İçerik komut dosyası özellikleriyle birleştiğinde, bu, Facebook ve Gmail gibi platformlarda güvenlik denetimlerini atlayabilen güçlü tarayıcı işlevselliği oluşturur.
Uzantılar ayrıca, orijin başlıklarını belirli isteklerden kaldırarak çapraz orijin kaynak paylaşımı (CORS) politikalarından kaçınmak için teknikler de uygular.
Bu mekanizma, mağdurların mevcut oturum jetonlarını kullanarak yetkisiz API erişimini sağlar ve saldırganların şifrelerini gerektirmeden kullanıcıları taklit etmesine izin verir.
Dinamik analiz, veri toplamayı en üst düzeye çıkarmak için tasarlanmış sofistike iki aşamalı bir yaklaşım ortaya koydu.
Başlangıçta, uzantılar kullanıcıları Google hesaplarını bağlamaya teşvik ederek bu kimlik bilgilerini sürekli olarak yerel depolamada kalıcılık için saklar.
Saldırı daha sonra Facebook hesabı bağlantıları isteyerek, hesap uzlaşması için birden fazla yol oluşturarak yükselir.
Uzatma, “arayan = ext ‘parametresini içeren giden isteklerden kaynak başlıklarını çıkarmak için bir bildirim net istek kuralı kullanır.
Uzantılar, Madgicx-Plus’ta komut ve kontrol altyapısı ile iletişimi sürdürüyor[.]com, gerçek zamanlı veri eksfiltrasyonunu ve potansiyel olarak uzaktan komut yürütmeyi etkinleştirme.
Bu kalıcı bağlantı, tehdit aktörlerinin mağdur faaliyetlerini sürekli olarak izlemelerine ve zaman içinde erişimlerini genişletmelerine olanak tanır.
Evrim sinyalleri kalıcı tehdidi
Kampanyanın altyapısının birden fazla aşamada yeniden kullanılması, taktiklerini sürekli olarak uyarlayan sofistike tehdit aktörlerini gösteriyor.
Daha önce tamamen farklı uzatma kampanyalarıyla ilişkili alanlar, sahte Madgicx platformunu tanıtmak için yeniden tasarlanmış ve bağımsız saldırılardan ziyade koordineli operasyonları önermektedir.
Bu kalıcılık, uzantıların teknik karmaşıklığı ve geniş izin talepleri ile birleştiğinde, kampanyanın reklamveren hesaplarından ödün vermek ve değerli iş verilerini hasat etmek için daha büyük bir çabanın bir kısmını temsil ettiğini göstermektedir.
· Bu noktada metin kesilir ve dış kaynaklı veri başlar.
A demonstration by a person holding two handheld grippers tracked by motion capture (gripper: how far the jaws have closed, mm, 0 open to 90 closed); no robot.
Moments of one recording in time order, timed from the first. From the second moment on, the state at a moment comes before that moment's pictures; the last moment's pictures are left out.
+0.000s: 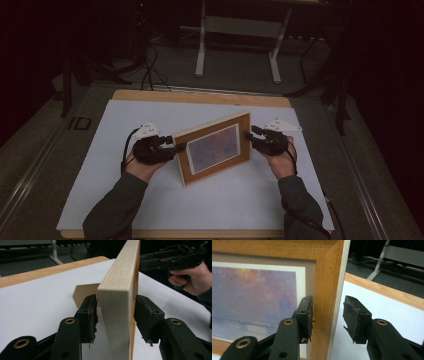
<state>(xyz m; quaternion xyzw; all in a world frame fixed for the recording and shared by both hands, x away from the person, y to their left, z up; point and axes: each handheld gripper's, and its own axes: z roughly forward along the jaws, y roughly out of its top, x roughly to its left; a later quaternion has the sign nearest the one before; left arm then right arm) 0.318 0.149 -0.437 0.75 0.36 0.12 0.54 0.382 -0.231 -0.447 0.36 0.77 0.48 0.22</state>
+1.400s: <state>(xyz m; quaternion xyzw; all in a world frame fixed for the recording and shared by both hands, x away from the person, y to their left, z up) 0.311 0.141 -0.448 0.75 0.40 0.15 0.51 0.436 -0.239 -0.440 0.33 0.78 0.53 0.07</state>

Yemlerin ve sürekli altyapı evriminin hızlı uyarlanması, muhtemelen daha da genişleyecek aktif bir tehdide işaret etmektedir.
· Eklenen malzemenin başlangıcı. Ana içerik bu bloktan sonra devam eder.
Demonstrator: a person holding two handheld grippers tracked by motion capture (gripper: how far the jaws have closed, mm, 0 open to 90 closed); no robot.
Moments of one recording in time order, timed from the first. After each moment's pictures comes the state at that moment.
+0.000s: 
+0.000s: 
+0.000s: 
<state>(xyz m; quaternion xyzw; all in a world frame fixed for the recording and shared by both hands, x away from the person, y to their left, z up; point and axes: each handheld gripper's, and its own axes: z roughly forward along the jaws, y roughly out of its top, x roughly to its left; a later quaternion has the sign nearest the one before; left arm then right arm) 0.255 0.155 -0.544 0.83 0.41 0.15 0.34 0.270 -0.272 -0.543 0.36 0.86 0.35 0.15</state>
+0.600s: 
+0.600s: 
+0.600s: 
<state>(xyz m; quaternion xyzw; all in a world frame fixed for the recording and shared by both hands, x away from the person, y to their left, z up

Güvenlik uzmanları, dijital pazarlamacıların tarayıcı uzantıları, özellikle de reklam performansını optimize ettiğini iddia edenler yüklerken aşırı dikkat göstermelerini önermektedir.
Kuruluşlar, kimlik doğrulama ve hesap uzlaşmasını önlemek için sıkı uzantı onay süreçleri uygulamalı ve düzenli olarak yüklü tarayıcı eklentilerini denetlemelidir.
Bu hikayeyi ilginç bul! Daha fazla güncelleme almak için bizi LinkedIn ve X’te takip edin.